Dutton first visited Southeast Asia in 1987 as a junior at Brown University, where he studied history and international relations, and participated in a study abroad program that landed him in Singapore. He says he made the most of his time there by traveling throughout the region, making stops in Malaysia, Indonesia, Burma and Thailand.
“That was my first chance to explore the area, and I fell in love with the place,” says Dutton, who later earned a master’s degree in international relations from Yale University and a PhD in history from the University of Washington. “At an emotional level, Southeast Asia is a fascinating place. There’s such enormous diversity of people, culture, religious practices, tradition. It’s really a place where you can study human society in so many forms.”
Upon graduation, Dutton was hired by a non-profit organization in Washington that was developing and running smoking cessation programs in Vietnam. As part of that internship, in early 1990 he helped lead an American tour group to Vietnam, a nation where tourism was still very much limited.
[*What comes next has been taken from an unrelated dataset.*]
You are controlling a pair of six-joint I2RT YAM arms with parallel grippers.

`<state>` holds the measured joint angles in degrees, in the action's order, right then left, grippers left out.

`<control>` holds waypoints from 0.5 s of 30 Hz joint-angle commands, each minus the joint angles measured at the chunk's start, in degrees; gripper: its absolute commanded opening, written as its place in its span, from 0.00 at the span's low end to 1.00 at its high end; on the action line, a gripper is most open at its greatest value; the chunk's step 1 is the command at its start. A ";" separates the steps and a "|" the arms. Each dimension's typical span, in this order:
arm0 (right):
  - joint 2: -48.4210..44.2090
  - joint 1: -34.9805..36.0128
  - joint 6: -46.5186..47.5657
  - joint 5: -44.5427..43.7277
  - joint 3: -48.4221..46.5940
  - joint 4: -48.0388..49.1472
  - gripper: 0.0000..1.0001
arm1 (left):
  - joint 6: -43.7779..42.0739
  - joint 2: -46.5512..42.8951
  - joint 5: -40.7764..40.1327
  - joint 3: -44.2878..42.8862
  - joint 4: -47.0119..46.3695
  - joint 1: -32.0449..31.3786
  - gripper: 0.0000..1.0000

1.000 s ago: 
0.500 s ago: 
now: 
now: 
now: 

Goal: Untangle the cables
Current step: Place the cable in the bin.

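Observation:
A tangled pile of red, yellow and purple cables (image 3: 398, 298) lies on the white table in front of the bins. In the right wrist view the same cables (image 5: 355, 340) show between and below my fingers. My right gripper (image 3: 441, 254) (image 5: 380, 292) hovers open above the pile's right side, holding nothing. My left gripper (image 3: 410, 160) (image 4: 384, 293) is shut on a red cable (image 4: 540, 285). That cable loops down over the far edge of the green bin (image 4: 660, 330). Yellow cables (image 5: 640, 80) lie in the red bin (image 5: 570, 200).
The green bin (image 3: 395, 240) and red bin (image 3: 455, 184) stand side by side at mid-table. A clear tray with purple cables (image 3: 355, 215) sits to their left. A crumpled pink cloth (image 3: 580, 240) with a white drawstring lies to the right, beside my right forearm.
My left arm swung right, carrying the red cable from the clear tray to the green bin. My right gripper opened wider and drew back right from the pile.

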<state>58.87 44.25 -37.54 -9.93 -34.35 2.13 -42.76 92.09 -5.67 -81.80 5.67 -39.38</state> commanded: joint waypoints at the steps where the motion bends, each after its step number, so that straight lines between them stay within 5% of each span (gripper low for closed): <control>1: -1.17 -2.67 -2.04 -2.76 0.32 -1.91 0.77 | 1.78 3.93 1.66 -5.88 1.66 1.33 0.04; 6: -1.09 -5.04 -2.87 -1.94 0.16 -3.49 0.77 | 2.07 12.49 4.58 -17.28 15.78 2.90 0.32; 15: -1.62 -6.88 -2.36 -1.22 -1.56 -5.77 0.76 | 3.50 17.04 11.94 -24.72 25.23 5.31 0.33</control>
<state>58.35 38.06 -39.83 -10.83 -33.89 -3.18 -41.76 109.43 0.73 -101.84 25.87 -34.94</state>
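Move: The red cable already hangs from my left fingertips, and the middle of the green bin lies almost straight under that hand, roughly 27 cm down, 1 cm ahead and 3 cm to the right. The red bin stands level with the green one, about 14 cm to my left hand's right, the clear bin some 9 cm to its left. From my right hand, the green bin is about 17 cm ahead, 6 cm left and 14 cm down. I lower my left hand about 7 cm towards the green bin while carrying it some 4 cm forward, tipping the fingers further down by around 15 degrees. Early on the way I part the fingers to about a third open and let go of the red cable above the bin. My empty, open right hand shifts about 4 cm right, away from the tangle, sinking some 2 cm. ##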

His passion for Southeast Asia led him to UCLA in 2001. At the time, the university’s Southeast Asian studies program was still very much in its infancy, and Dutton was keen to support its growth and development.
One of the program’s strongest features is its language programs, says Dutton, adding that there are consistently strong enrollment figures for Thai, Vietnamese, Tagalog and Indonesian classes. “For most of those languages, we have the highest enrollment of any language programs in the United States.”
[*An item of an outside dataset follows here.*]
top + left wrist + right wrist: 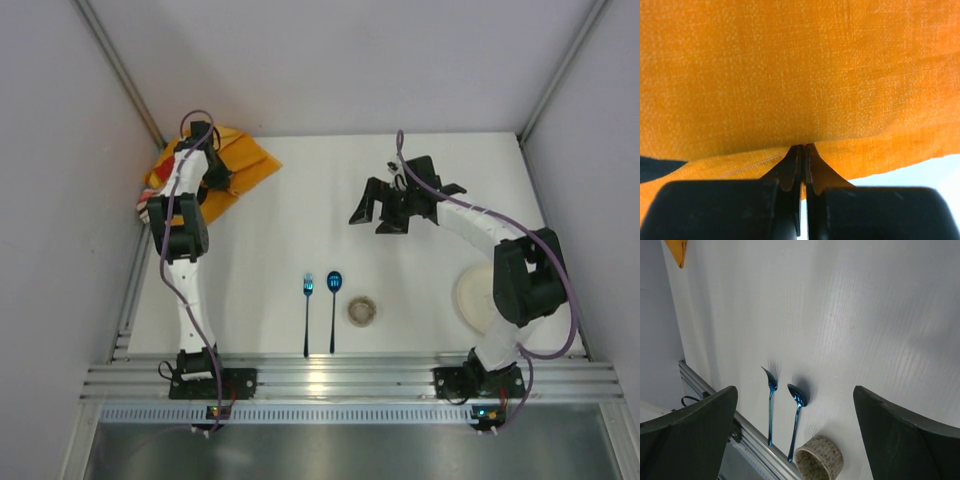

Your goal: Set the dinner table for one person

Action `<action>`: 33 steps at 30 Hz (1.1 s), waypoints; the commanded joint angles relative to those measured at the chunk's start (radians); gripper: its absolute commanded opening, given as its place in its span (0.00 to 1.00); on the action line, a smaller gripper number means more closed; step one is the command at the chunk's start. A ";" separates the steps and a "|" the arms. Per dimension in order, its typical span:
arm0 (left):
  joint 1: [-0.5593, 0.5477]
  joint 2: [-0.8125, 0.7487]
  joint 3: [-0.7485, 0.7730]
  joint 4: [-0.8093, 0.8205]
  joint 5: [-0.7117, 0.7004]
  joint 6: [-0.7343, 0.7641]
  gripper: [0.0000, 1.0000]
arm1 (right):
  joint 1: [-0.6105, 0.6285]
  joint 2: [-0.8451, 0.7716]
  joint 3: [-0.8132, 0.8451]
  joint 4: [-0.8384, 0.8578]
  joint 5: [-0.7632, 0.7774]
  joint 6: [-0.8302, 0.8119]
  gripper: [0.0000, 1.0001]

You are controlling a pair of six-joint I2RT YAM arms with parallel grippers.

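Note:
The dinner table (290,225) is a plain white top. An orange placemat (245,163) lies rumpled at its far left corner. My left gripper (213,176) is down on it; in the left wrist view the orange cloth (800,75) fills the frame and my left gripper (803,148) is shut, pinching a fold of it at the tips. My right gripper (385,212) hovers open over the middle right of the table, holding nothing. A blue fork (307,312) and a blue spoon (333,308) lie side by side near the front edge, with a small speckled cup (362,311) to their right.
A white plate (476,298) sits at the front right, partly under the right arm. The ribbed aluminium rail (350,380) runs along the near edge. Grey walls close in the left, back and right. The right wrist view shows the fork (771,402), spoon (797,407) and cup (821,459) between its fingers (700,430).

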 commanded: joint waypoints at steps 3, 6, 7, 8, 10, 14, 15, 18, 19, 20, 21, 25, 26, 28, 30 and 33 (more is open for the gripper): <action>-0.097 0.026 0.062 0.008 0.169 -0.125 0.00 | -0.012 0.025 0.058 0.007 -0.016 0.006 1.00; -0.211 0.021 0.113 0.035 0.220 -0.238 0.00 | -0.017 0.022 0.053 -0.001 0.005 0.009 1.00; -0.267 0.012 0.115 0.049 0.238 -0.275 0.00 | -0.025 0.017 0.049 -0.002 0.008 0.009 1.00; -0.300 0.006 0.115 0.066 0.267 -0.319 0.00 | -0.026 0.013 0.045 -0.004 0.013 0.007 1.00; -0.399 -0.013 0.124 0.171 0.324 -0.425 0.11 | -0.034 0.005 0.030 -0.005 0.028 0.003 1.00; -0.484 -0.057 0.168 0.382 0.439 -0.539 0.99 | -0.037 0.008 0.029 -0.014 0.036 0.004 1.00; -0.486 -0.077 0.164 0.414 0.465 -0.554 0.99 | -0.037 0.008 0.033 -0.014 0.037 0.006 1.00; -0.454 -0.174 0.129 0.425 0.475 -0.536 0.98 | -0.038 0.016 0.080 -0.019 0.057 0.002 1.00; -0.444 -0.209 0.098 0.433 0.482 -0.525 0.98 | -0.040 0.029 0.094 -0.022 0.067 -0.002 1.00; -0.434 -0.271 0.025 0.436 0.482 -0.513 0.99 | -0.045 0.034 0.108 -0.030 0.080 -0.004 1.00; -0.414 -0.304 -0.009 0.428 0.469 -0.469 0.98 | -0.048 0.049 0.134 -0.033 0.082 -0.004 1.00; -0.366 -0.370 -0.053 0.206 0.334 -0.279 0.99 | -0.101 0.071 0.180 -0.068 0.122 0.007 1.00; -0.357 -0.373 -0.051 0.092 0.296 -0.239 0.99 | -0.115 0.071 0.182 -0.077 0.143 0.013 1.00; -0.328 -0.379 -0.068 -0.001 0.187 -0.140 0.98 | -0.162 0.074 0.179 -0.091 0.162 0.025 1.00; -0.305 -0.384 -0.104 -0.084 0.131 -0.066 0.99 | -0.193 0.088 0.179 -0.122 0.188 0.030 1.00; -0.280 -0.407 -0.209 -0.118 0.064 0.002 0.98 | -0.245 0.108 0.185 -0.152 0.200 0.027 1.00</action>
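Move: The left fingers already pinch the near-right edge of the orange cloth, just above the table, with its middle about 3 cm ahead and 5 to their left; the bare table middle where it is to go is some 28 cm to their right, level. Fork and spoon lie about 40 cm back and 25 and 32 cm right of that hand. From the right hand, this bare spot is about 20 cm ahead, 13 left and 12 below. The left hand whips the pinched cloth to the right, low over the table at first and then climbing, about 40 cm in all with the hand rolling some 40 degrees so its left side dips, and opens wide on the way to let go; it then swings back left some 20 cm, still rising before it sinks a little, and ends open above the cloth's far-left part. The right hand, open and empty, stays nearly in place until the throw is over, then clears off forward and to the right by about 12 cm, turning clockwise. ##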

In addition to his research and teaching duties, Dutton, whose work has been published in Xua va Nay, South East Asia Research, the Journal of Southeast Asian Studies and The Journal of Vietnamese Studies, to name a few, served as director of the Southeast Asian Languages Program from 2006 to 2009 and chair of the Southeast Asian Studies Interdepartmental Program from 2004 to 2010.
In 2006, Dutton released his first book, The Tay Son Uprising: Society and Rebellion in Eighteenth-Century Vietnam. His latest book is a co-edited volume, Sources of Vietnamese Tradition, translates primary texts that explore the multifaceted history, culture, politics and society of Vietnam. The book, which is scheduled for release in June, is the latest title in the highly respected “Introduction to Asian Civilizations” series published by Columbia University Press.
In addition to his role as vice chair of the Department of Asian Languages and Cultures, a position he accepted in 2009, Dutton recently became chair of the Southeast Asia Council for the Association for Asian Studies. At UCLA he teaches courses on Vietnamese history and aspects of Southeast Asia. Among these is “Religion and Society in Southeast Asian,” which covers folk-religious practices, Christianity, Buddhism, Confucianism, spirit worship, Islam and Hinduism, all of which, says Dutton, have unique manifestations in Southeast Asia.
Dutton is also involved with planning and organizing a number of the free public talks offered by the UCLA Center for Southeast Asian Studies, which promotes innovative, interdisciplinary teaching and scholarship, and sponsors research, student scholarships and fellowships, language instruction, public lectures and conferences, and outreach to schools and communities.
This includes talks by Lan Chu, an associate professor of diplomacy and world affairs at Occidental College, who discuss ed religious protest in Vietnam on May 9 and Muhamad Ali, an assistant professor of religious studies at the University of California, Riverside, who spoke about diversity of religious pluralism in Indonesia on May 15.